[[ DATA PROVIDED open ]]

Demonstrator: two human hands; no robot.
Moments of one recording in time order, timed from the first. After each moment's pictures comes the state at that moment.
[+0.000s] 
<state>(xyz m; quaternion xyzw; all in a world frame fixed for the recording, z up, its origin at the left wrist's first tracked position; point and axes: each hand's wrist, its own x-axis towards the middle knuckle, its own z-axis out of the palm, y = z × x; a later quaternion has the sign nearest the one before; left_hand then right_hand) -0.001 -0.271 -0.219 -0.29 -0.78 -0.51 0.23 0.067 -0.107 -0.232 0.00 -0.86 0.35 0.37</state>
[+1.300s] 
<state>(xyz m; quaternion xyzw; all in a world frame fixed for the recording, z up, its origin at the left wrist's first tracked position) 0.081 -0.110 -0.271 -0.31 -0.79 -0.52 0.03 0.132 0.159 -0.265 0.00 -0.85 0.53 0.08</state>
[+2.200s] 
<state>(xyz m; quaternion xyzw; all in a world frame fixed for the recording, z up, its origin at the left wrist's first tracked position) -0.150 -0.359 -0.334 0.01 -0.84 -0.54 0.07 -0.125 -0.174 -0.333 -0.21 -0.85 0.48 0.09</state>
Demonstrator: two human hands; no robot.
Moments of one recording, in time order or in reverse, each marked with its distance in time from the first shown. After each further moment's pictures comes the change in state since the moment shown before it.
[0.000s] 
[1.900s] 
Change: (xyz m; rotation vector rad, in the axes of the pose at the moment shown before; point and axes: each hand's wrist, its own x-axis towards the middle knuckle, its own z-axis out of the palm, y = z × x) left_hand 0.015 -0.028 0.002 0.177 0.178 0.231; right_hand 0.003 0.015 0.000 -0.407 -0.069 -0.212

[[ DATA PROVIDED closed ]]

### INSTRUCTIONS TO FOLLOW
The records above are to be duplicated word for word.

### RESULT
Demonstrator: two human hands; no robot.
Moments of one recording in time order, timed from the first. After each moment's pictures comes the state at that moment.
[+0.000s] 
<state>(xyz m; quaternion xyzw; all in a world frame fixed for the recording, z up, its origin at the left wrist's first tracked position; point and axes: each hand's wrist, its own x-axis towards the middle knuckle, its own z-axis out of the palm, y = z × x; a later quaternion has the sign nearest the one before; left_hand then right_hand) -0.001 -0.271 -0.219 -0.29 -0.78 -0.51 0.23 0.067 -0.107 -0.232 0.00 -0.86 0.35 0.37</state>
[+1.300s] 
<state>(xyz m; quaternion xyzw; all in a world frame fixed for the recording, z up, its origin at the left wrist's first tracked position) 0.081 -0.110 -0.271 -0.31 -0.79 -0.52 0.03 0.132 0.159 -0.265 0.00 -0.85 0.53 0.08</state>
[+2.200s] 
<state>(xyz m; quaternion xyzw; all in a world frame fixed for the recording, z up, its origin at the left wrist's first tracked position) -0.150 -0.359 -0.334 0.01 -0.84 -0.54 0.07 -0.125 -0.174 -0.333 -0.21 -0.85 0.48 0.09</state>
Demonstrator: two human hands; no robot.
Moments of one recording, in time order or in reverse, each marked with its distance in time from the first shown. After each further moment's pictures comes the change in state since the moment shown before it.
[0.000s] 
[1.900s] 
Change: (xyz m; rotation vector rad, in the axes of the pose at the moment shown before; point and axes: each hand's wrist, its own x-axis towards the middle knuckle, its own z-axis out of the palm, y = z × x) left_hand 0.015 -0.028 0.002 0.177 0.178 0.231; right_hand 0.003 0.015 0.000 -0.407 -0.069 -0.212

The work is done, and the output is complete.